3) Cyber resilience and model integrity
If an adversary can manipulate inputs, poison data, or degrade sensors, AI can become a liability. AI-enabled fire control has to assume:
- Inputs are contested
- Sensors are degraded
- Communications are intermittent
- The enemy will attempt deception
So “AI readiness” includes:
- Model monitoring (drift, anomalies, confidence collapse)
- Provenance tracking for key data feeds
- Secure update pipelines and configuration control
- Degraded-mode behavior (what the system does when it’s unsure)
4) Integration with existing command-and-control systems
A lot of AI prototypes fail for a boring reason: they can’t plug into real workflows. To support minimal manning, AI must integrate with:
- Sensor networks and track management
- Fire control systems
- C2 systems and mission planning tools
- Logging, after-action review, and compliance needs
This is also where procurement reality shows up. If deployment requires ripping out legacy systems, the timeline balloons.
What this means for defense leaders and industry right now
The Army’s direction points to a near-term market and operational reality: AI is being treated as a staffing and speed solution for mission execution, not just intelligence analysis.
A practical “fieldable AI” checklist
If you’re evaluating vendors or building in this space, use a checklist that reflects operational truth:
- Can it operate at the edge with limited connectivity and compute?
- Does it provide confidence and rationale for every recommendation?
- Can it handle contested inputs (jamming, spoofing, deception)?
- Does it reduce workload measurably (fewer screens, fewer manual steps, shorter handoffs)?

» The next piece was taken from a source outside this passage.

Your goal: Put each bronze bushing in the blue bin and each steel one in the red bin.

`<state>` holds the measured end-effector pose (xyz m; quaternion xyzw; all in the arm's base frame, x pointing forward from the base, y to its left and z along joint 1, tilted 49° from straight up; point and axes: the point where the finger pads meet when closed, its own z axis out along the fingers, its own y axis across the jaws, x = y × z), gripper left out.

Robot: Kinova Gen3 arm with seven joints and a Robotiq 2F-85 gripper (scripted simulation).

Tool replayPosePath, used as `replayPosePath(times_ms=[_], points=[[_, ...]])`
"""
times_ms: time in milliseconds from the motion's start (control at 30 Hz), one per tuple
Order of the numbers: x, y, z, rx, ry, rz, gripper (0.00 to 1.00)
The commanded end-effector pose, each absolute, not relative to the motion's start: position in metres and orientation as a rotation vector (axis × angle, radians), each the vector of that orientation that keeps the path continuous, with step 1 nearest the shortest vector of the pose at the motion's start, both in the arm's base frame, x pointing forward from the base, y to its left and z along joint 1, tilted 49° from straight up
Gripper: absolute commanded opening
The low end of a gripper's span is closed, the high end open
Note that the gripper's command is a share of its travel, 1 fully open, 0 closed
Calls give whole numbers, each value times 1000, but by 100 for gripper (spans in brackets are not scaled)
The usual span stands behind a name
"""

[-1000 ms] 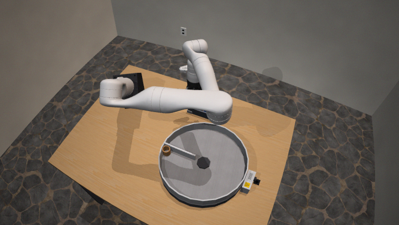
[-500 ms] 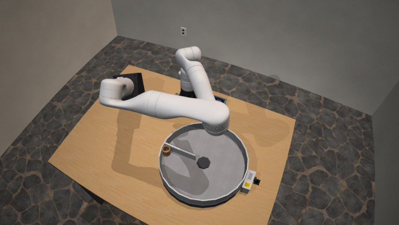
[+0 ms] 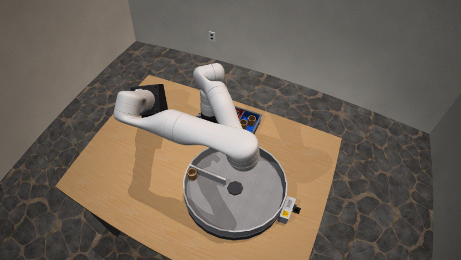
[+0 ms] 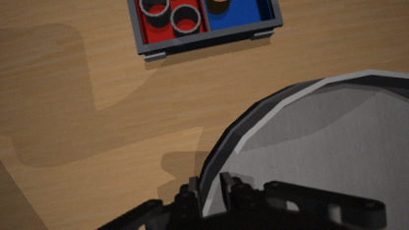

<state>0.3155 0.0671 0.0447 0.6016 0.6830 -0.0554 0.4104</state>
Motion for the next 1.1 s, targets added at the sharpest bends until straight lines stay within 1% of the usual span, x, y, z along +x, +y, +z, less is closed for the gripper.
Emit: replayPosePath(times_ms=[0, 67, 300, 400, 567, 800, 1067], points=[[315, 59, 52, 1559, 1679, -109, 18], [315, 59, 52, 1559, 1679, -109, 18], [314, 25, 76, 1813, 1398, 62, 18], [314, 25, 76, 1813, 1398, 62, 18], [313, -1, 95, 1984, 1157, 194, 18], [312, -8, 101, 2028, 1085, 232, 18], [311, -42, 125, 2200, 743, 399, 18]])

- Can it be tested in realistic scenarios and show repeatable performance?
- Does it integrate with existing C2 and fire control pathways?
Minimal manning only happens when these are “yes,” not “roadmap.”
Where I’d place bets for 2026 procurement cycles
Given where the technology and doctrine are heading, the most fundable/fieldable areas tend to be:
- Decision-support overlays that prioritize threats and propose weapon-target pairing
- Automated track correlation and anomaly detection to stabilize the common operating picture
- Crew workload reduction tooling (summaries, alerts that are actually useful, shift handoff briefs)
- Simulation-driven evaluation for AI behavior under stress
Fully autonomous engagement is a longer path. But AI that helps a crew fight faster and with fewer people? That’s already on the table.
The bigger series takeaway: AI as a force multiplier, not a replacement
AI in Defense & National Security often gets framed as robots replacing humans. The Army’s artillery and air defense push is a more mature framing: AI as a force multiplier that reduces cognitive load and compresses time-to-decision.
That’s a healthier goal—and it’s harder than it sounds. It requires engineering discipline, test rigor, and human-centered design, because the mission environment is messy and the adversary is adaptive.
If your organization is exploring AI for mission planning, surveillance fusion, or autonomous systems, this is a good moment to get specific: where can AI remove a real bottleneck in your operations center without creating a new kind of risk?
The next year of progress won’t be judged by demos. It’ll be judged by whether a smaller crew can fight longer, faster, and more safely—while staying in control.